A UC Berkeley and LBNL team shows that a focused continuous wave laser inside a Titan Krios sharpens phase contrast for the protein class that has long been cryo EM's blind spot, with a dual laser successor already in development at the Chan Zuckerberg Biohub.
A laser-driven phase plate installed on a cryo-electron microscope has pushed the technique past one of its oldest limits: imaging small proteins, a class that makes up roughly 90 percent of the human proteome and includes many drug targets that were structurally invisible until now. In a paper published in Science, physicist Holger Mueller and colleagues at UC Berkeley and Lawrence Berkeley National Laboratory show that driving a continuous-wave laser directly into a transmission electron microscope sharpens phase contrast for proteins that conventional cryo-EM struggles to resolve.
The advance matters because cryo-EM's signal-to-noise floor has kept proteins below roughly 70 kilodaltons mostly out of reach. Mueller's group, as reported in Genetic Engineering & Biotechnology News, describes a custom laser phase plate, or LPP, installed on a Thermo Fisher Titan Krios. The phase plate uses a beam the team characterizes as roughly 75 kilowatts of optical power focused to a few microns, intense enough to phase-shift the electrons themselves rather than relying on conventional defocus-based contrast.
Demonstrations on apoferritin and hemoglobin, two reference proteins routinely used to benchmark cryo-EM hardware, produced sharper structures, better recovery of information from early frames, improved particle picking, and cleaner 3D classification, all within standard defocus ranges and reconstruction pipelines. Those are the workflows structural-biology labs already run, so the gain arrives as a hardware insert rather than a methodological overhaul.
The practical reach is what gives the result more than a microscope tweak. Mueller's team is pushing toward imaging proteins as small as 17 kilodaltons, a size class that includes peptides, many hormones, and fragments of larger drug targets, and that has historically been cryo-EM's blind spot. The paper's claim is bounded: the demonstration set is two proteins, not a full proteome survey, and the gain shows up most clearly on small particles and noisy specimens. For large, well-behaved proteins, conventional cryo-EM may still be the right tool.
Independent reaction has been cautiously optimistic. At the Chan Zuckerberg Biohub, founding technical director of imaging Bridget Carragher and VP of imaging science Stephani Otte told GEN the laser-driven approach is "really exciting," particularly for cryo-electron tomography in crowded cellular contexts where contrast is hardest to recover. The Biohub group is already developing a dual-laser variant of the LPP, designed to reduce component wear and minimize optical aberrations, a sign that the technique is moving from one lab's prototype toward broader use, though the dual-laser system remains in development rather than deployed.

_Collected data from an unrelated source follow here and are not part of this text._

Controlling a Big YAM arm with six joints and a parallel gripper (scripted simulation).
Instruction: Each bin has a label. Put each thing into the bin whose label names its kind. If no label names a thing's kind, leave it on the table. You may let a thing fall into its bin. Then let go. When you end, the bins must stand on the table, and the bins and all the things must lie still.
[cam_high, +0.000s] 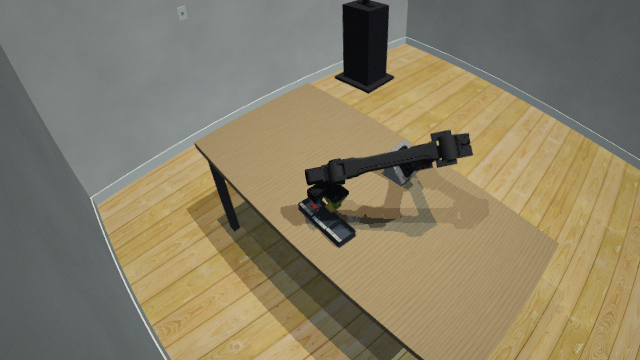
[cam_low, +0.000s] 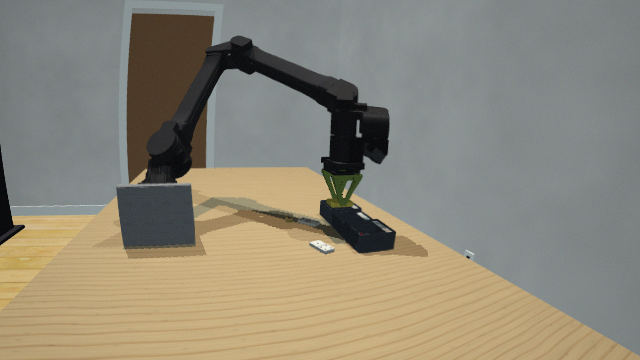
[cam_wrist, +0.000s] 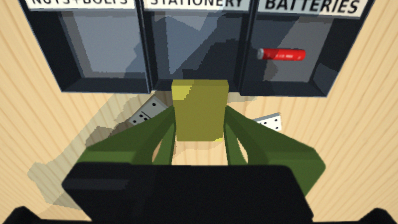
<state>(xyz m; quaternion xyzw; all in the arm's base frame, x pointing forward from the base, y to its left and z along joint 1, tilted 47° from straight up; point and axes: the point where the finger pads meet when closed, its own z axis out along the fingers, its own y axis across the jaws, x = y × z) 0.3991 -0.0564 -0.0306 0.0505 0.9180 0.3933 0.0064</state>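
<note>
Now: the long black bin 6 cm below my hand and 4 cm ahead of it. From my hand the other things lie so: yellow block: 1 cm below; small nut: 9 cm to the left, 9 cm behind, 7 cm below; red battery: 8 cm to the right, 7 cm below, 2 cm ahead.
</note>
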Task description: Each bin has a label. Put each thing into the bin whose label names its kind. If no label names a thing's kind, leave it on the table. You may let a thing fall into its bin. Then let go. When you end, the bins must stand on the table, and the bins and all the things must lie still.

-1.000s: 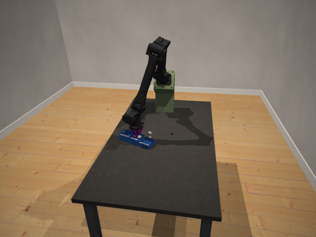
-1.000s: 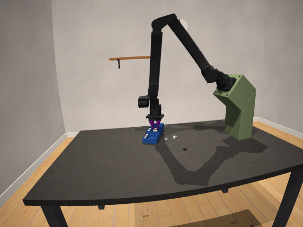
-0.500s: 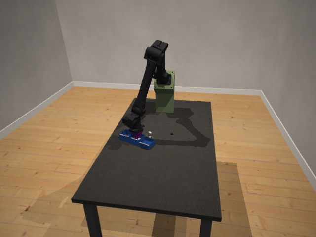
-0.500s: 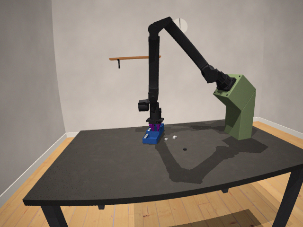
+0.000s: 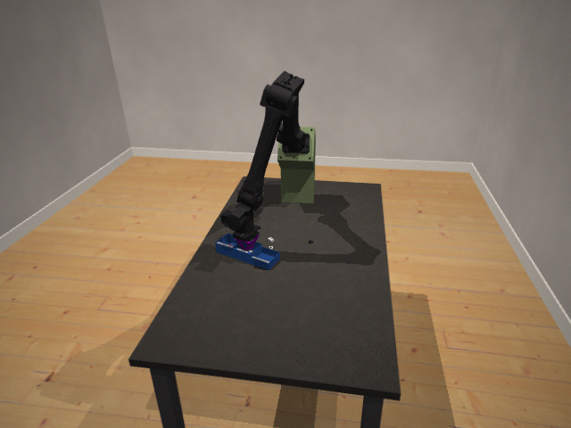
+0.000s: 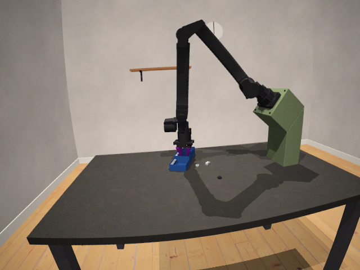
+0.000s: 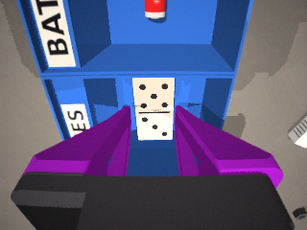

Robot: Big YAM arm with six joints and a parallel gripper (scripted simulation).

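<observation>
My hand is 1 cm above the cream domino. The rest, counted from my hand: grey nut: 9 cm to the left, 5 cm behind, 2 cm below; red battery: 7 cm to the right, 4 cm behind, 1 cm below; dark hex nut: 25 cm to the left, 10 cm behind, 2 cm below.
</observation>
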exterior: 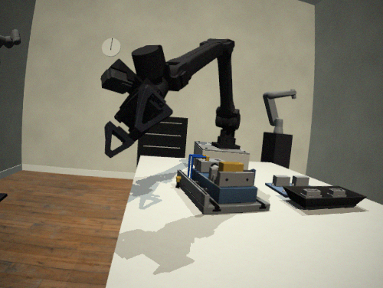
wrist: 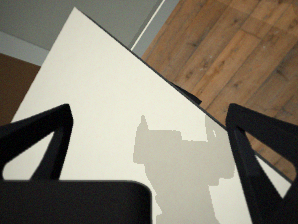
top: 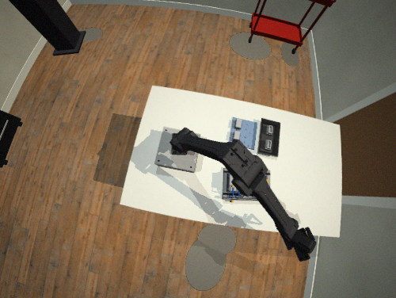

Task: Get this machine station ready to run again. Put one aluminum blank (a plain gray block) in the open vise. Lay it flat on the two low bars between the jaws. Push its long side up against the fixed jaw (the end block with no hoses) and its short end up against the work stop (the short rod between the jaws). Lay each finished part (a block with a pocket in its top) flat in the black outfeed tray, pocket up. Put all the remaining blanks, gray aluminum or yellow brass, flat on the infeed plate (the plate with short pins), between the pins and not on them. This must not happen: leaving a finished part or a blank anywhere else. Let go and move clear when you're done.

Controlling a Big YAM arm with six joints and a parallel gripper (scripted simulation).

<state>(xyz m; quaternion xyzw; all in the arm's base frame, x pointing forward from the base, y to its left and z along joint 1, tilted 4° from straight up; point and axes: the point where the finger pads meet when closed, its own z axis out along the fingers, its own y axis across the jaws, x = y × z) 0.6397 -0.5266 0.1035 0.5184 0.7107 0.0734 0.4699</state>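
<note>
The yellow brass blank is 30 cm to the left of my hand, 17 cm behind it and 8 cm below it. Also, from my hand: light cylinder (31 cm to the left, 25 cm behind, 10 cm below); then vise (31 cm to the left, 24 cm behind, 14 cm below); then dark rod (35 cm to the left, 17 cm behind, 9 cm below).
</note>
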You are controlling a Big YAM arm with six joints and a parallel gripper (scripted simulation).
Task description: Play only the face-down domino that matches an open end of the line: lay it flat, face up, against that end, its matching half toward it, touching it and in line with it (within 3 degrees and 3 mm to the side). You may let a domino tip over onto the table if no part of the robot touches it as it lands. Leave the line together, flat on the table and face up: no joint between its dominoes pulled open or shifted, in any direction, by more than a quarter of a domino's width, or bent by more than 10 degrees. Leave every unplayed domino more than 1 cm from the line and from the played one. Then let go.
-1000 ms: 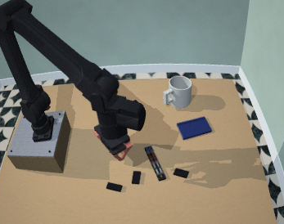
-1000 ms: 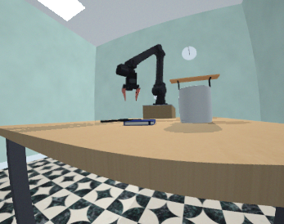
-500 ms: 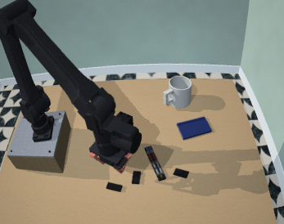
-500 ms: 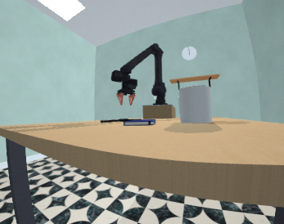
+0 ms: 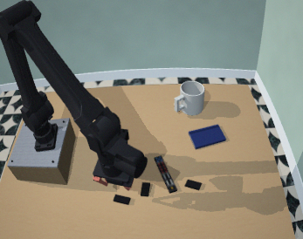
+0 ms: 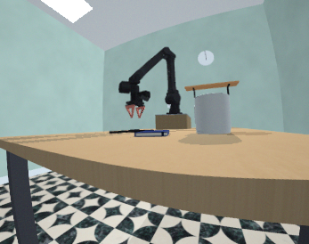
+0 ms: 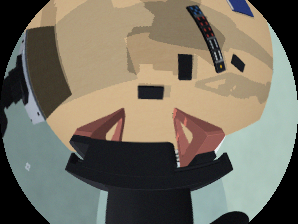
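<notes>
Now: hand 1 cm to the left of the domino and 8 cm above it. The rest, counted from my hand: white mug (31 cm ahead, 39 cm to the left, 4 cm below).
</notes>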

Mueller's own framing is the most useful guide to where the LPP fits. The phase plate matters most where cryo-EM has historically been weakest: small particles, and bad specimens, the ones that look blurry under standard imaging conditions. That is a precise, falsifiable claim. It also leaves open the larger question of throughput. The paper does not address how a high-power continuous-wave laser behaves in a facility that runs multiple samples per day, how often the phase plate needs realignment, or whether the technique transfers cleanly to microscopes other than the Titan Krios. Those are the watch items for the next round of work.

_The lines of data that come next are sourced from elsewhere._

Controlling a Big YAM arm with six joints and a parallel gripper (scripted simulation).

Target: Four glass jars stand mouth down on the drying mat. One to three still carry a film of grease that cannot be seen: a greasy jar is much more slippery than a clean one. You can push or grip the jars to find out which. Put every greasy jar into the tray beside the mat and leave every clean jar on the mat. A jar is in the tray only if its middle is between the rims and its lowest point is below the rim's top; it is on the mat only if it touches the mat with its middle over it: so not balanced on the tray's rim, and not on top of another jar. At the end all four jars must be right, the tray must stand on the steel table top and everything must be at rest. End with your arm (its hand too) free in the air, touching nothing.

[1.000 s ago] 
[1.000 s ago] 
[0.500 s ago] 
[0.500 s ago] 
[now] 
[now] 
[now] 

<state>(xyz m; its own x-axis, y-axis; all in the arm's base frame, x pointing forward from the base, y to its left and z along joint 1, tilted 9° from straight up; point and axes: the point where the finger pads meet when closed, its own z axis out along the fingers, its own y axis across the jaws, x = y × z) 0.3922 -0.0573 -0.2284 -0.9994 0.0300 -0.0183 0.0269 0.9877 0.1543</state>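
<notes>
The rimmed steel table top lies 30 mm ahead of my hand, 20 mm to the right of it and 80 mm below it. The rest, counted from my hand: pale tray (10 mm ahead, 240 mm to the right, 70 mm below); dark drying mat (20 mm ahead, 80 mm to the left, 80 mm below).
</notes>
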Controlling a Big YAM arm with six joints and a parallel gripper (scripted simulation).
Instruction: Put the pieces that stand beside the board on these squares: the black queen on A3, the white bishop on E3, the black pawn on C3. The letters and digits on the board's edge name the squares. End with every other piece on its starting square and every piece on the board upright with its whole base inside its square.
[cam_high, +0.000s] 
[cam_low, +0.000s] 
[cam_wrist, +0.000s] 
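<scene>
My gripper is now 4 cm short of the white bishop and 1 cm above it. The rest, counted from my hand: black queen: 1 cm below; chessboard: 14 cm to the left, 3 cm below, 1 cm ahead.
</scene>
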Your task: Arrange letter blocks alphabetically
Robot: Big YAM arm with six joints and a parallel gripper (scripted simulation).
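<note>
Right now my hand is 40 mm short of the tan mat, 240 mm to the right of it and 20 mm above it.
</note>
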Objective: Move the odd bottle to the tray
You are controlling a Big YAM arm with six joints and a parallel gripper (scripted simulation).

For structural biology, the immediate consequence is access. Proteins that were structurally invisible because they were too small, or too rare, or because the sample was too messy to defocus into legibility, now sit in a tool's working range. Whether that translates into new drug leads is a downstream question, but the upstream step, getting a clean structure in the first place, has just gotten easier for a specific and large class of targets.